WASHINGTON -- Rep. Ron Paul remembers the day he was transformed from a mild-mannered physician into the feisty political Nostradamus of the Republican Party.
It was the evening of Aug.15, 1971. Then-President Richard Nixon announced that he was taking the United States off the gold standard, which had anchored the dollar based on a fixed amount of the precious metal.
“He just, by executive order, ended the gold standard, put on wage and price controls, put on tariffs,’’ Paul, R-Texas, recalled in an interview with McClatchy. “And I thought that was bad news for America and it was going to usher in an age of rampant inflation and financial bubbles and, finally, bankruptcy.’’
Nixon’s actions launched Paul’s four-decade political career. At times it has been a lonely journey. Paul has predicted a coming U.S. economic Armageddon, with hell to pay for overly aggressive American military and foreign policies. He also has called for a strict interpretation of the Constitution. At times his views were greeted with derision and laughter, even within his own party.
But a funny thing has happened to Paul as he runs for president a third time: Some of his positions once dismissed as kooky or quirky don’t seem so bizarre anymore to many voters or to his fellow Republican lawmakers.
Federally funded bank bailouts, trillion-dollar deficits, high unemployment and the nation’s weariness with wars in Iraq and Afghanistan have caused some Republicans to view the 76-year-old Paul in a different light.
Many of his ideas are now part of the standard GOP playbook, including some that once deviated from Republican doctrine. Now they all want to tame federal spending and debt, and to rein in the size of the federal government. And increasingly, many Republicans are considering reducing America’s military and diplomatic role overseas. Some even favor Paul’s long crusade to return to the gold standard.

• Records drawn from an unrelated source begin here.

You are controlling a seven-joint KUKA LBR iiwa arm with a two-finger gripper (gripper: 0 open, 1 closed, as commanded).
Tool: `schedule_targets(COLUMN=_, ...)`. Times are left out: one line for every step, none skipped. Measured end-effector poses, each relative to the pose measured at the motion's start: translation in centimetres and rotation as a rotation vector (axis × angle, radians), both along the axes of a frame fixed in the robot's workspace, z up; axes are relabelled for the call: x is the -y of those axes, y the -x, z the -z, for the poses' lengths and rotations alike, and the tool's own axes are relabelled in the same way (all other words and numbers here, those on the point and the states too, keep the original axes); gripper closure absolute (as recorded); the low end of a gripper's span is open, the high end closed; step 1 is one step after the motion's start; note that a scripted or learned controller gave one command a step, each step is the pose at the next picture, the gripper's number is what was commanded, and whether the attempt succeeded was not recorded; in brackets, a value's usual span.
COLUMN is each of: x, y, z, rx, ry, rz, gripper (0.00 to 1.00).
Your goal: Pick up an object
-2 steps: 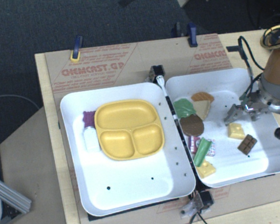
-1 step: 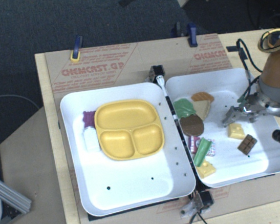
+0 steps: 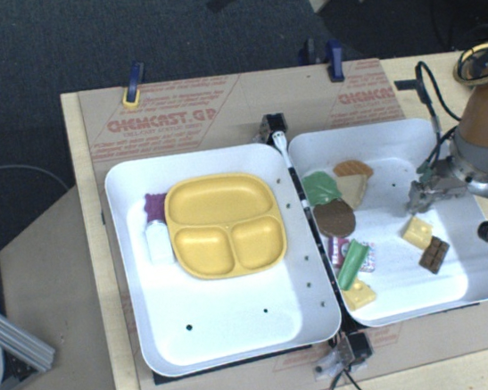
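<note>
Reading "CHEMCAST" on the bench board (image 3: 161, 120); a pale yellow block (image 3: 418, 231) lies just below the gripper (image 3: 422, 196), whose opening I cannot tell.

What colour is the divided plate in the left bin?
Yellow. The divided plate shows plainly in the camera view, lying in the left bin.

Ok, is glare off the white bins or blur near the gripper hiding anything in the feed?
Camera view: light is even and soft, with the left bin and right bin bright but not blown out; the yellow tray shows mild sheen; the gripper looks slightly soft, its fingers hard to resolve; small items stay readable.
</note>
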State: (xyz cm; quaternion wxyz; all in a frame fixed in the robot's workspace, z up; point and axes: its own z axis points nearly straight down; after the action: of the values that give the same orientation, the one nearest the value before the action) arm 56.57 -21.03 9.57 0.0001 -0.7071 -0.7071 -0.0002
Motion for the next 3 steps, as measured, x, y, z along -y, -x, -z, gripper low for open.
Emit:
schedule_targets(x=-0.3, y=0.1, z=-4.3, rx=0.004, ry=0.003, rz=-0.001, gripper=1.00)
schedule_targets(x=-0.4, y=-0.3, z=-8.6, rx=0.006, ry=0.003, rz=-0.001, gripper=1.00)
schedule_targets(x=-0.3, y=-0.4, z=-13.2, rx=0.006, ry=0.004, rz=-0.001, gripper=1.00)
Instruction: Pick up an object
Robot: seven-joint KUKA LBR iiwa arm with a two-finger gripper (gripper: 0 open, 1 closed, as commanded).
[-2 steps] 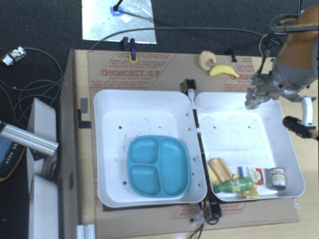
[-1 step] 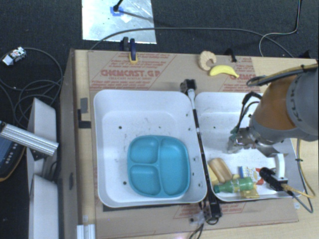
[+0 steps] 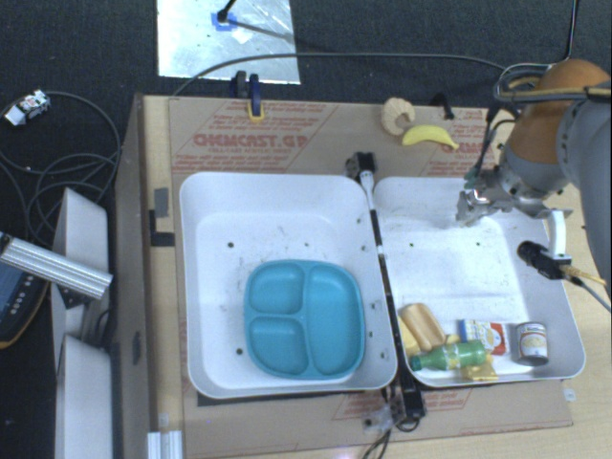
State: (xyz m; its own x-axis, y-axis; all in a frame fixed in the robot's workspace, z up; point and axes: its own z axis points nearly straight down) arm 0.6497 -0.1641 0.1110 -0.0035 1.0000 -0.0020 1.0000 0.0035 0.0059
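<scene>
Table: cardboard-coloured surface with red lettering, carrying two shallow white bins side by side.

Left bin: holds one blue divided plate, three compartments, lying flat toward the near side.

Right bin: objects clustered along the near edge. A tan bread-like roll lies near the dividing wall; a green bottle lies on its side just in front of it; a small white and red carton sits beside the bottle; a small can stands toward the near right corner.

Outside the bins, on the table's far edge: a yellow banana and a pale round object just beside it.

End effector: over the far right part of the right bin, well apart from the clustered objects, nothing seen between its fingers; whether they are apart or together cannot be told.
</scene>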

“In terms of seriousness, he’s taken more seriously this time around,’’ said Michael Tanner, author of Leviathan on the Right: How Big-Government Conservatism Brought Down the Republican Revolution. “There’s more of an appreciation for cutting back government, cutting taxes, even issues with the Fed.’’
Paul, in Tanner’s view, has become a less “fringy’’ commodity and “much closer to the mainstream because the party has caught up to him.’’
“There’s recognition that the problems that the people have worried about and I’ve talked about are now here,’’ Paul said at a recent breakfast with reporters sponsored by The Christian Science Monitor. “The financial crisis hit. There’s no resolution. The wars that I’ve talked about are endless and aren’t ending. This is confirmation that there’s something seriously wrong with our foreign policy and our entitlement system.’’
His remedy? As president, he would immediately eliminate five departments — Energy, Commerce, Housing and Urban Development, Interior and Education — and end war spending. He also advocates recalling U.S. forces from overseas, ending all foreign aid, and abolishing the IRS and the Federal Reserve.
Paul’s message and libertarian streak appealed to a small but fiercely loyal base of supporters who helped propel his unconventional 2008 presidential campaign. But more than 2008, when he ran as a Republican, and unlike his 1988 run as the Libertarian Party’s nominee, Paul’s 2012 campaign, again as a Republican, will be flush with cash.